**ABOUT THIS TASK:** In the answer, every entry must appear exactly as given.

**EXTRACTED INFORMATION:**
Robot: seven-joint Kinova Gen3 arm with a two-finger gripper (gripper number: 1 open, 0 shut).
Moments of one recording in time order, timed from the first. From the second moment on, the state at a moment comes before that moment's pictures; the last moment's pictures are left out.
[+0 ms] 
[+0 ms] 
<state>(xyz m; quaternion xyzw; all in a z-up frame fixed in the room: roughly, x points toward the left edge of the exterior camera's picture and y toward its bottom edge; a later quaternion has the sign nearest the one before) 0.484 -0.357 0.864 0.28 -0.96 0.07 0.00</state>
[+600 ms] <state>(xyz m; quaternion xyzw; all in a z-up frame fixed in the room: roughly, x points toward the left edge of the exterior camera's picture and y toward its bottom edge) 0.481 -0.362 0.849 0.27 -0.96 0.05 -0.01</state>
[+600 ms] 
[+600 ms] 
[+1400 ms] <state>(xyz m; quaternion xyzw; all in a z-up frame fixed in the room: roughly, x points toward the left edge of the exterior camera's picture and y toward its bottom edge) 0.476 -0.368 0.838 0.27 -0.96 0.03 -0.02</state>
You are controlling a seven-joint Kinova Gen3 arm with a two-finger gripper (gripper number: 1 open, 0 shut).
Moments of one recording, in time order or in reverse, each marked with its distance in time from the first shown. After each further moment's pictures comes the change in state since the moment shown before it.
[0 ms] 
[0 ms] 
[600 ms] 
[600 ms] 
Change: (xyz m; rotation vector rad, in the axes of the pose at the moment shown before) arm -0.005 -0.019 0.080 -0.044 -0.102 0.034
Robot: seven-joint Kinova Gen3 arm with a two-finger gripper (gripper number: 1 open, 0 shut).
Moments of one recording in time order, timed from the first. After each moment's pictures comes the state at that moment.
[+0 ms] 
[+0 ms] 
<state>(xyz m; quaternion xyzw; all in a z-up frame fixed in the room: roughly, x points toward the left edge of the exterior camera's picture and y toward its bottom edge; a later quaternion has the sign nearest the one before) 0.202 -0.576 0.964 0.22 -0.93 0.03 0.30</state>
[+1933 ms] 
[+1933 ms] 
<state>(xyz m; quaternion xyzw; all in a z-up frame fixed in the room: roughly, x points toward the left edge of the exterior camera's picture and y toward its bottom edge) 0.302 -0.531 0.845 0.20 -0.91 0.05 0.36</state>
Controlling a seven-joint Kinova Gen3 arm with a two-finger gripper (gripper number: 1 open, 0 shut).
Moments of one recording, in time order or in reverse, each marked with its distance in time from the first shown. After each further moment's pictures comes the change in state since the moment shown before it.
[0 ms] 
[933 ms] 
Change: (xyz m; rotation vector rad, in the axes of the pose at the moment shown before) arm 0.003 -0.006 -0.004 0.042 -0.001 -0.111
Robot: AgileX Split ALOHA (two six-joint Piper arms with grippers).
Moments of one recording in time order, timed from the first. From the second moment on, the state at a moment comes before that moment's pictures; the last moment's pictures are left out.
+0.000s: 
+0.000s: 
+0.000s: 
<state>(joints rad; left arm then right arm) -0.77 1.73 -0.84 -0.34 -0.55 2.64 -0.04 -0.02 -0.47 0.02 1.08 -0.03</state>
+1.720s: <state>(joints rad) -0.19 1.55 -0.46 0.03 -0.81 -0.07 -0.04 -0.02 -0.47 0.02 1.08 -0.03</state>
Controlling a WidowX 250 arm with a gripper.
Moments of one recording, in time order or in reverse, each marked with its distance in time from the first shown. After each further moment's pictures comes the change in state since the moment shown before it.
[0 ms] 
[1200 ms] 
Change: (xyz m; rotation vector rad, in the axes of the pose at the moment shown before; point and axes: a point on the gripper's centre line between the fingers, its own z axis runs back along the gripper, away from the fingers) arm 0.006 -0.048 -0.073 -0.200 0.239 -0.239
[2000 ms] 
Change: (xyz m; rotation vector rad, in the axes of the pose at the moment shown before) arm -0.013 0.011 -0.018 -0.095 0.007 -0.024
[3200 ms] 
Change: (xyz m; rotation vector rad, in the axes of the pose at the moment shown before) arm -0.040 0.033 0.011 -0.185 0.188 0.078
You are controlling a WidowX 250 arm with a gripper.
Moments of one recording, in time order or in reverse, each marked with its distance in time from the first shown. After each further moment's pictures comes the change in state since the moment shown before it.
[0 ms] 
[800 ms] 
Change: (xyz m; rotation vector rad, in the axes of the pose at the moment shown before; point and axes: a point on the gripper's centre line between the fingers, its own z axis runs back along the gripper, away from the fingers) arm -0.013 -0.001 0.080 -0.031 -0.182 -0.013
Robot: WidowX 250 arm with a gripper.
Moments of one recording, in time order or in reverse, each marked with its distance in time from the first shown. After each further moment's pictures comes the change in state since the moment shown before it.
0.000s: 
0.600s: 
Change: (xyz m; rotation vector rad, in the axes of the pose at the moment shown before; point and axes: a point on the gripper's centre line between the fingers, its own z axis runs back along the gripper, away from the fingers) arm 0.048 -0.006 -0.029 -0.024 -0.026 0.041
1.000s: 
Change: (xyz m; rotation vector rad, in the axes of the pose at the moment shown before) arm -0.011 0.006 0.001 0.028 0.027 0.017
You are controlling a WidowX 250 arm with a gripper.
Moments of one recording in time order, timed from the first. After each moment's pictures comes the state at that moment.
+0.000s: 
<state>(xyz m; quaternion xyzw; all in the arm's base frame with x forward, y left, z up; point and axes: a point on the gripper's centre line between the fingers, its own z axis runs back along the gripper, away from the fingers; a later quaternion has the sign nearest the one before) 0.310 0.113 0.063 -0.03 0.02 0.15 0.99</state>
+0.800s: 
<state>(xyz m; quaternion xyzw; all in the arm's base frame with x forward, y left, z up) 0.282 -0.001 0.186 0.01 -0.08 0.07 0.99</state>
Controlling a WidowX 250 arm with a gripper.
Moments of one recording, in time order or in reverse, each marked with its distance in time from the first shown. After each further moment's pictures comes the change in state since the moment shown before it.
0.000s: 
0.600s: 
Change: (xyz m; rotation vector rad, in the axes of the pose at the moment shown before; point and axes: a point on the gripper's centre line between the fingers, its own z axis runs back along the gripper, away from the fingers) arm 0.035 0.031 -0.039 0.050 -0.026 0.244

**SOLUTION FOR THIS PROBLEM:**
Robot: seven-joint Kinova Gen3 arm with a two-finger gripper (gripper number: 1 open, 0 shut).
Moments of one recording in time order, timed from the first. From the second moment on, the state at a moment comes before that moment's pictures; the last moment's pictures are left out.
[+0 ms] 
[+0 ms] 
<state>(xyz m; quaternion xyzw; all in a z-up frame fixed in the room: roughly, x points toward the left edge of the exterior camera's picture and y toward its bottom edge; a later quaternion has the sign nearest the one before) 0.484 -0.357 0.864 0.28 -0.96 0.07 0.00</state>
[+600 ms] <state>(xyz m; quaternion xyzw; all in a z-up frame fixed in the room: roughly, x points toward the left edge of the exterior camera's picture and y toward its bottom edge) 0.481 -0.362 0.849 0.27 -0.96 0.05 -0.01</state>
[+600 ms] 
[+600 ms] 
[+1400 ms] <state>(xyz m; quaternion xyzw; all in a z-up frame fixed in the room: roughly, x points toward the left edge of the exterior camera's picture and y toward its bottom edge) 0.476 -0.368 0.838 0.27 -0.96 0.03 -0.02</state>
You are controlling a seven-joint Kinova Gen3 arm with a two-finger gripper (gripper number: 1 open, 0 shut).
Moments of one recording, in time order or in reverse, each marked with its distance in time from the first shown. After each further moment's pictures comes the change in state since the moment shown before it.
[0 ms] 
[0 ms] 
[600 ms] 
[600 ms] 
Change: (xyz m; rotation vector rad, in the axes of the pose at the moment shown before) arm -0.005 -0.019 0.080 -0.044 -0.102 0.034
Robot: seven-joint Kinova Gen3 arm with a two-finger gripper (gripper number: 1 open, 0 shut).
Moments of one recording in time order, timed from the first. After each moment's pictures comes the state at that moment.
[+0 ms] 
[+0 ms] 
<state>(xyz m; quaternion xyzw; all in a z-up frame fixed in the room: roughly, x points toward the left edge of the exterior camera's picture and y toward its bottom edge; a later quaternion has the sign nearest the one before) 0.202 -0.576 0.964 0.22 -0.93 0.03 0.30</state>
[+1933 ms] 
[+1933 ms] 
<state>(xyz m; quaternion xyzw; all in a z-up frame fixed in the room: roughly, x points toward the left edge of the exterior camera's picture and y toward its bottom edge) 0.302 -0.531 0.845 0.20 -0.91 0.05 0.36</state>
Controlling a seven-joint Kinova Gen3 arm with a two-finger gripper (gripper number: 1 open, 0 shut).
Moments of one recording, in time order or in reverse, each marked with its distance in time from the first shown. After each further moment's pictures comes the change in state since the moment shown before it.
[0 ms] 
[933 ms] 
Change: (xyz m; rotation vector rad, in the axes of the pose at the moment shown before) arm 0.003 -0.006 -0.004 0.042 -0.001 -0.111
Robot: AgileX Split ALOHA (two six-joint Piper arms with grippers).
Moments of one recording in time order, timed from the first. From the second moment on, the state at a moment comes before that moment's pictures; the last moment's pictures are left out.
+0.000s: 
+0.000s: 
+0.000s: 
<state>(joints rad; left arm then right arm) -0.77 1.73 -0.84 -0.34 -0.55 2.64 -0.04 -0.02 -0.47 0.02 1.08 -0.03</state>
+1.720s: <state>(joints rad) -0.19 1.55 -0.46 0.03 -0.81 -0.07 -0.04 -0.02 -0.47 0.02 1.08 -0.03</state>
Controlling a WidowX 250 arm with a gripper.
Moments of one recording, in time order or in reverse, each marked with its distance in time from the first shown. After each further moment's pictures comes the change in state since the moment shown before it.
[0 ms] 
[1200 ms] 
Change: (xyz m; rotation vector rad, in the axes of the pose at the moment shown before; point and axes: a point on the gripper's centre line between the fingers, its own z axis runs back along the gripper, away from the fingers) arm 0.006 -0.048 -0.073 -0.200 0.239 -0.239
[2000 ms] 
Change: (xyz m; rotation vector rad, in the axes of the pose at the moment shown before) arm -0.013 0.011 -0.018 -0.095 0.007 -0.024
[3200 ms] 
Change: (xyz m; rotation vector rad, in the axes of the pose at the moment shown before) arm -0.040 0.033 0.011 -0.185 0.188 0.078
You are controlling a WidowX 250 arm with a gripper.
Moments of one recording, in time order or in reverse, each marked with its distance in time from the first shown. After each further moment's pictures comes the change in state since the moment shown before it.
[0 ms] 
[800 ms] 
Change: (xyz m; rotation vector rad, in the axes of the pose at the moment shown before; point and axes: a point on the gripper's centre line between the fingers, its own z axis runs back along the gripper, away from the fingers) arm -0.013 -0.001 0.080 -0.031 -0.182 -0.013
Robot: WidowX 250 arm with a gripper.
Moments of one recording, in time order or in reverse, each marked with its distance in time from the first shown. After each further moment's pictures comes the change in state since the moment shown before it.
0.000s: 
0.600s: 
Change: (xyz m; rotation vector rad, in the axes of the pose at the moment shown before; point and axes: a point on the gripper's centre line between the fingers, its own z axis runs back along the gripper, away from the fingers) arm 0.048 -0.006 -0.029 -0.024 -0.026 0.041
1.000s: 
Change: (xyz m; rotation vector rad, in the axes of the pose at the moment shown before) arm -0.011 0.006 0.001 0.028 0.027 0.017
You are controlling a WidowX 250 arm with a gripper.
Moments of one recording in time order, timed from the first. After each moment's pictures comes the state at that moment.
+0.000s: 
<state>(xyz m; quaternion xyzw; all in the arm's base frame with x forward, y left, z up; point and axes: a point on the gripper's centre line between the fingers, its own z axis runs back along the gripper, away from the fingers; a later quaternion has the sign nearest the one before) 0.310 0.113 0.063 -0.03 0.02 0.15 0.99</state>
+0.800s: 
<state>(xyz m; quaternion xyzw; all in the arm's base frame with x forward, y left, z up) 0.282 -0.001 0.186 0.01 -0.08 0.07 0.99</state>
Controlling a WidowX 250 arm with a gripper.
Moments of one recording, in time order or in reverse, each marked with its distance in time from the first shown. After each further moment's pictures comes the change in state since the moment shown before it.
0.000s: 
0.600s: 
Change: (xyz m; rotation vector rad, in the axes of the pose at the moment shown before; point and axes: a point on the gripper's centre line between the fingers, its own z axis runs back along the gripper, away from the fingers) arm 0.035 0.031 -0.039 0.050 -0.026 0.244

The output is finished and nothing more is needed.